### INSTRUCTIONS TO FOLLOW
In this exercise, the entries below include pictures. Repeat exactly the lines from the line with "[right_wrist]" to the line with "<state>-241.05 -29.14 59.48", including both, but without the pictures.

SOURCE INFORMATION below:

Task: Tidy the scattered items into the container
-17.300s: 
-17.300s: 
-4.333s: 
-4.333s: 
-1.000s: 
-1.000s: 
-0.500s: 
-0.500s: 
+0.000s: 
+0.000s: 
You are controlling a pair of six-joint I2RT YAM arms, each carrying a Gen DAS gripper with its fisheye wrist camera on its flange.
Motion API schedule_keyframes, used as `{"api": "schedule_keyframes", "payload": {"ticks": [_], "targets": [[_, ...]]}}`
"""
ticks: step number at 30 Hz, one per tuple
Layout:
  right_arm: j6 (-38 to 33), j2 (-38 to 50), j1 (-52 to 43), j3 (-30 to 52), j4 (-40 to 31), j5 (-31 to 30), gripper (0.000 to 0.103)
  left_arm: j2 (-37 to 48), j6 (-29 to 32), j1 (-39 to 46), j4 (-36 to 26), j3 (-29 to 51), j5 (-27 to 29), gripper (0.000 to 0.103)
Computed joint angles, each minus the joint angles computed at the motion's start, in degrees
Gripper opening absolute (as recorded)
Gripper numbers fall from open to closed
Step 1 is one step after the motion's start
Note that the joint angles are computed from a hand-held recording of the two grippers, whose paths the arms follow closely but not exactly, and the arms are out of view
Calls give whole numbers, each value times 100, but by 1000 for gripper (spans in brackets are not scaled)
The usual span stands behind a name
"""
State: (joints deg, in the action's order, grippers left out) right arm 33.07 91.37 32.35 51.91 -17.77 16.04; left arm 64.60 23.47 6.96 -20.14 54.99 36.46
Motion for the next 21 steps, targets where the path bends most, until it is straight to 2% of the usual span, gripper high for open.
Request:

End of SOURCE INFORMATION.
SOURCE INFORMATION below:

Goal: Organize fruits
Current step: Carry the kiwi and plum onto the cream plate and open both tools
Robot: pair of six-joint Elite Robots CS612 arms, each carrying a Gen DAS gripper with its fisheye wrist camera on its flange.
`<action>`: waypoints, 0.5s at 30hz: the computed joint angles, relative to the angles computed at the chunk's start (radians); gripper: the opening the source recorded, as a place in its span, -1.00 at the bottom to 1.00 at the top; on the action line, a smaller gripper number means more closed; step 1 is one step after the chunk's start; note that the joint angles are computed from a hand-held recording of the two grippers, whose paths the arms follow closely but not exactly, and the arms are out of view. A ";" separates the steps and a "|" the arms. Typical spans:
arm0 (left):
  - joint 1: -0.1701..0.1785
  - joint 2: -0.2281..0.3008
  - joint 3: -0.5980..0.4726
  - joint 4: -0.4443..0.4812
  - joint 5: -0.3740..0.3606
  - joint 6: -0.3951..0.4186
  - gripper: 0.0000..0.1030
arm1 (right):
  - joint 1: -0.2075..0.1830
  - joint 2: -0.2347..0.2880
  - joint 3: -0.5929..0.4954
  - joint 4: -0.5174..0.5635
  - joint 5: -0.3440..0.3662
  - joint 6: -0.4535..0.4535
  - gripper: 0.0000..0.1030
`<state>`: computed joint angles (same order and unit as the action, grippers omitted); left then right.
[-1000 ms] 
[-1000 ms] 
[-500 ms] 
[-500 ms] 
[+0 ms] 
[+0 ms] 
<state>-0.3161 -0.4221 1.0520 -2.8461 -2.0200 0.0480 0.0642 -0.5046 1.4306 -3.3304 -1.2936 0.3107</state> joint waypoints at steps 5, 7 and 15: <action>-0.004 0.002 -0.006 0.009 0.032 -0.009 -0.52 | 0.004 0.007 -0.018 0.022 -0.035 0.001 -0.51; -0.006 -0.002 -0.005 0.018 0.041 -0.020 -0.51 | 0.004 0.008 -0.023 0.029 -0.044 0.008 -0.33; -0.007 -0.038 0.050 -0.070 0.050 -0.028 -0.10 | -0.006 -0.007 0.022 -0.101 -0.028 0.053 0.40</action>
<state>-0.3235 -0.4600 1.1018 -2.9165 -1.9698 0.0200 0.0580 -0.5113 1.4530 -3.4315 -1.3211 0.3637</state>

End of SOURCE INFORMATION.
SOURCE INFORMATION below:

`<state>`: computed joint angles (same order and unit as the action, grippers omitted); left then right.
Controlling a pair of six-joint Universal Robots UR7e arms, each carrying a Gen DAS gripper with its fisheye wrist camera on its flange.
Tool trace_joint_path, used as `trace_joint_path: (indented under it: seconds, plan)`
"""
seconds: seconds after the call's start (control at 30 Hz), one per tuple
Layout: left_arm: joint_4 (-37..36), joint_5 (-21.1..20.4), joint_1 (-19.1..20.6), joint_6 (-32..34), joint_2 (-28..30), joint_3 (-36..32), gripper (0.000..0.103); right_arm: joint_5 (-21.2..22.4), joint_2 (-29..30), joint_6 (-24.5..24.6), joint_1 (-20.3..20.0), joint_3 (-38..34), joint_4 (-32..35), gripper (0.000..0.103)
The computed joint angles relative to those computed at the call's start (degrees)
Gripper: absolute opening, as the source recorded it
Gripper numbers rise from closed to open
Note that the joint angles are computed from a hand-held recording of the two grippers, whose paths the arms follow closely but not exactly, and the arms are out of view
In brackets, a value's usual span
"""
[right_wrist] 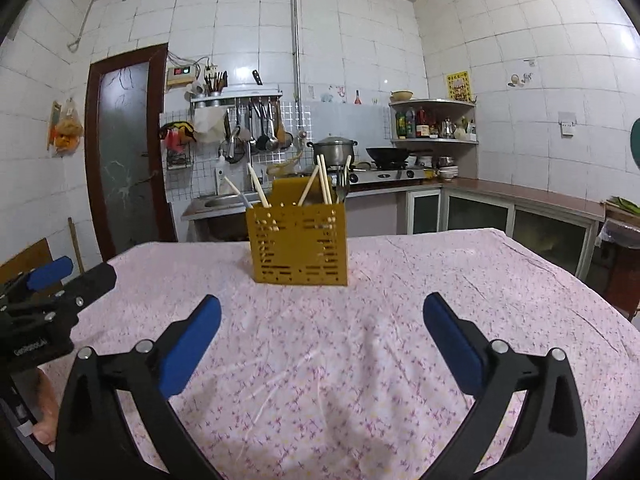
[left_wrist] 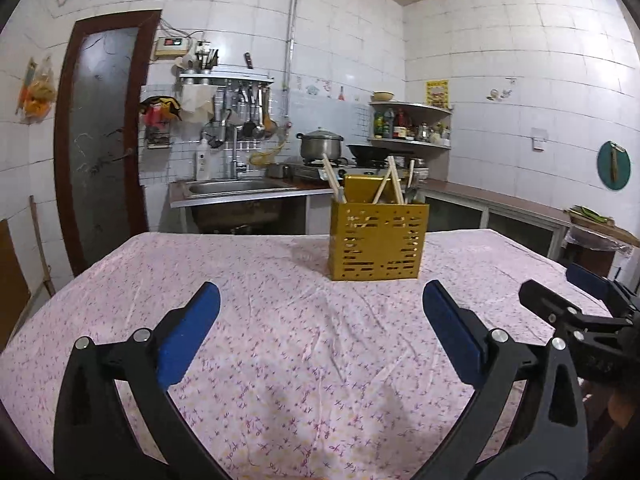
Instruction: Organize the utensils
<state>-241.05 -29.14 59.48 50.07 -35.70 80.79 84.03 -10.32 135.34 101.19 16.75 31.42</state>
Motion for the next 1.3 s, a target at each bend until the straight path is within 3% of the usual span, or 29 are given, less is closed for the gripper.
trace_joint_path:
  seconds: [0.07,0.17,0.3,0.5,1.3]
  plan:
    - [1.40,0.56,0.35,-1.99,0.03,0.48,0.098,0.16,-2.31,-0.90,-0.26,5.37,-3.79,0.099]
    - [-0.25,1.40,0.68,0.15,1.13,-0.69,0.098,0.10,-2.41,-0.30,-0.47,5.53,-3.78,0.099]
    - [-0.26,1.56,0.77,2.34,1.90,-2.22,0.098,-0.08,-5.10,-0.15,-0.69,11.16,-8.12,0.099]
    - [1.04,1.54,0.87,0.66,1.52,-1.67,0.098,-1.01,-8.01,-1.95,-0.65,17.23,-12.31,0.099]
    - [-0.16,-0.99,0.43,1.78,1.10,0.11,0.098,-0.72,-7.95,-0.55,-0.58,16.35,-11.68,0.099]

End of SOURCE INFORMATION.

### SOLUTION TO THIS PROBLEM
[right_wrist] 
[left_wrist] 
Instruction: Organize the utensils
<state>-241.05 -29.14 59.48 50.07 -35.70 80.79 84.03 -10.32 135.34 101.19 16.75 31.42</state>

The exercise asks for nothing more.